The first line of code above defines the window, in this case a partition by the column **id**. The following 3 lines of code create the new columns using the same recipe:

1. Create the a new column using the method ```.withColumn()```.
2. The method ```.withColumn()``` takes the name of the new column and the function used to create the new column.
3. We use ```max()```, ```min()```, and ```mean()``` as our functions over the window that we defined earlier, in this case over the group of rows sharing the same value for the column **id**.

As expected all rows sharing the same id value, also share the same value for the new created columns.

# Window Partitioning by One Column and Ordering by Other

In this last example we will show how to create a new column **team_list** where for each **id** we will store all the values in the column **team** as an ordered list.

In [5]:
#Define window
w2 = Window.partitionBy("id").orderBy("team").rangeBetween(Window.unboundedPreceding, Window.unboundedFollowing)

#Create column with list of teams (order)
data = data.withColumn("team_list", F.collect_list("team").over(w2))

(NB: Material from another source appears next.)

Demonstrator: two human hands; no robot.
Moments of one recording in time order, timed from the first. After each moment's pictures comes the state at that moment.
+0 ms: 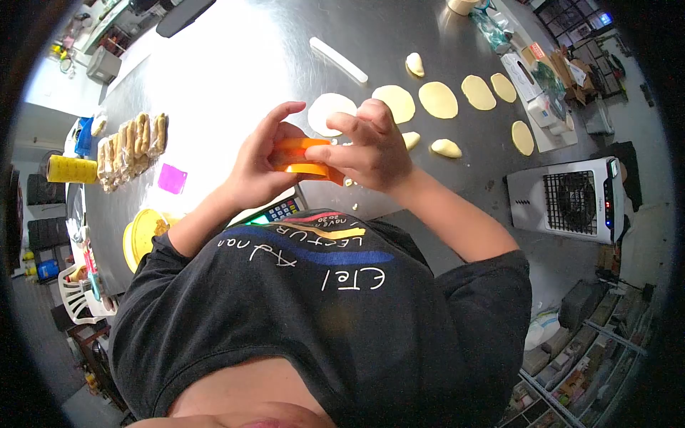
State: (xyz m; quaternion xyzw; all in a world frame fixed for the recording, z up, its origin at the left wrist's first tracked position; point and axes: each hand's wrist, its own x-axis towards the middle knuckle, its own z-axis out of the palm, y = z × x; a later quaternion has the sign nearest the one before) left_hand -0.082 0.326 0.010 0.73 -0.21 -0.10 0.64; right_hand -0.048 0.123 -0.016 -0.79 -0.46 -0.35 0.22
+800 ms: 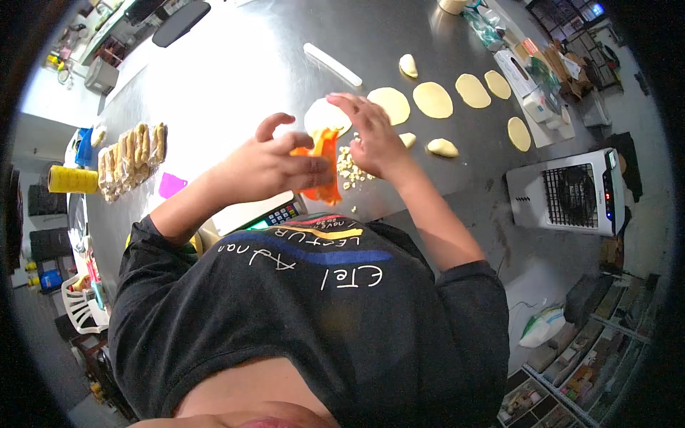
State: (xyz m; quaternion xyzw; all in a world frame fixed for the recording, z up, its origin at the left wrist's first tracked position) left_hand -0.058 0.334 0.017 0.80 -0.57 0.16 0.05; right_hand -0.032 0.111 -0.047 -0.88 -0.33 -0.15 0.32
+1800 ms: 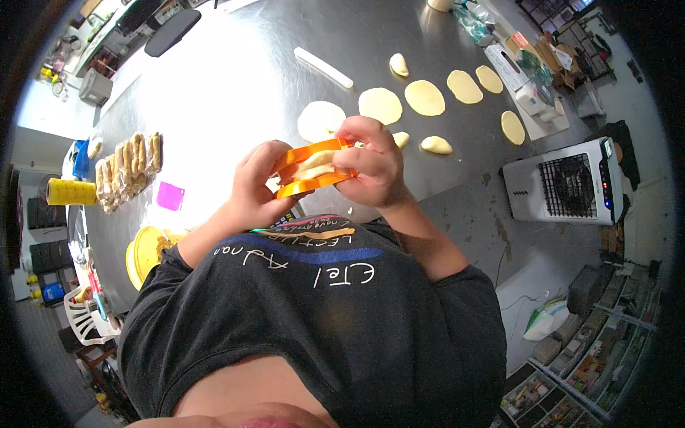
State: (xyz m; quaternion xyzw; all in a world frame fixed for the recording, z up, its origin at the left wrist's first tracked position) left_hand -0.089 0.318 0.004 0.80 -0.32 0.08 0.50; right_hand -0.065 0.115 -0.026 -0.71 -0.39 -0.32 0.49
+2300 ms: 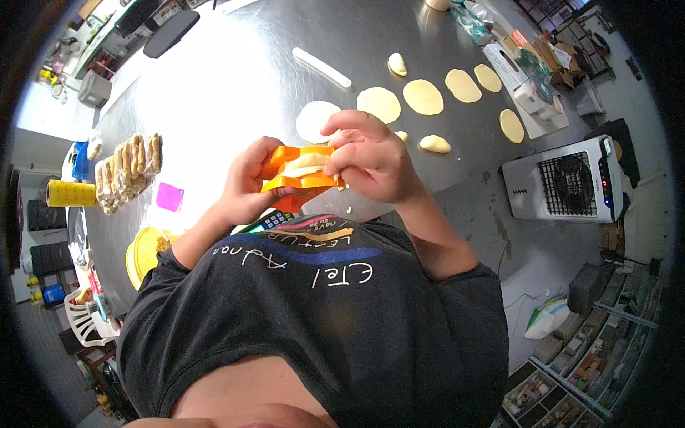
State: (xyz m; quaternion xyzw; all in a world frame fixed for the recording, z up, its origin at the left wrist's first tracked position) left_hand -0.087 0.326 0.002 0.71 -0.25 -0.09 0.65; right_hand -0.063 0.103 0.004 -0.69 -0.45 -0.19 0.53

data.sort("id", "team").show()

+---+----+-----+----------+---------+------------------+---------------+
| id|team|score|high_score|low_score|        mean_score|      team_list|
+---+----+-----+----------+---------+------------------+---------------+
|  1|   1|   54|        54|        8|              37.5|   [1, 2, 3, 3]|
|  1|   2|    8|        54|        8|              37.5|   [1, 2, 3, 3]|
|  1|   3|   44|        54|        8|              37.5|   [1, 2, 3, 3]|
|  1|   3|   44|        54|        8|              37.5|   [1, 2, 3, 3]|
|  2|   1|   52|        67|       41|53.333333333333336|      [1, 1, 3]|
|  2|   1|   67|        67|       41|53.333333333333336|      [1, 1, 3]|
|  2|   3|   41|        67|       41|53.333333333333336|      [1, 1, 3]|
|  3|   3|   71|        71|        7|38.666666666666664|      [3, 3, 3]|
|  3|   3|    7|        71|        7|38.666666666666664|      [3, 3, 3]|
|  3|   3|   38|        71|        7|38.666666666666664|      [3, 3, 3]|
|  4|   1|   61|        91|       45|              

As expected, the first line of code creates the new window following the same format as before. However, now we are ordering by the column **team** (```.orderBy("team")```), and we are adding ```.rangeBetween(Window.unboundedPreceding, Window.unboundedFollowing)``` to the line of code.  This last part allow us to grab all **team** values and store them in the list, try to remove it and run the code again to see what happens. 

# Final Words
We went over the basics of how to create and use window functions in pyspark. Now it is your turn to start coding, try to create different windows by partitioning over other column (maybe **team**), or by using other functions to create the new column such as: 
* ``avg()``
* ```count()```
* ``` row_number``` (in this one your window would have to look something like: ```Window.partitionBy("a column").orderBy("another column")```).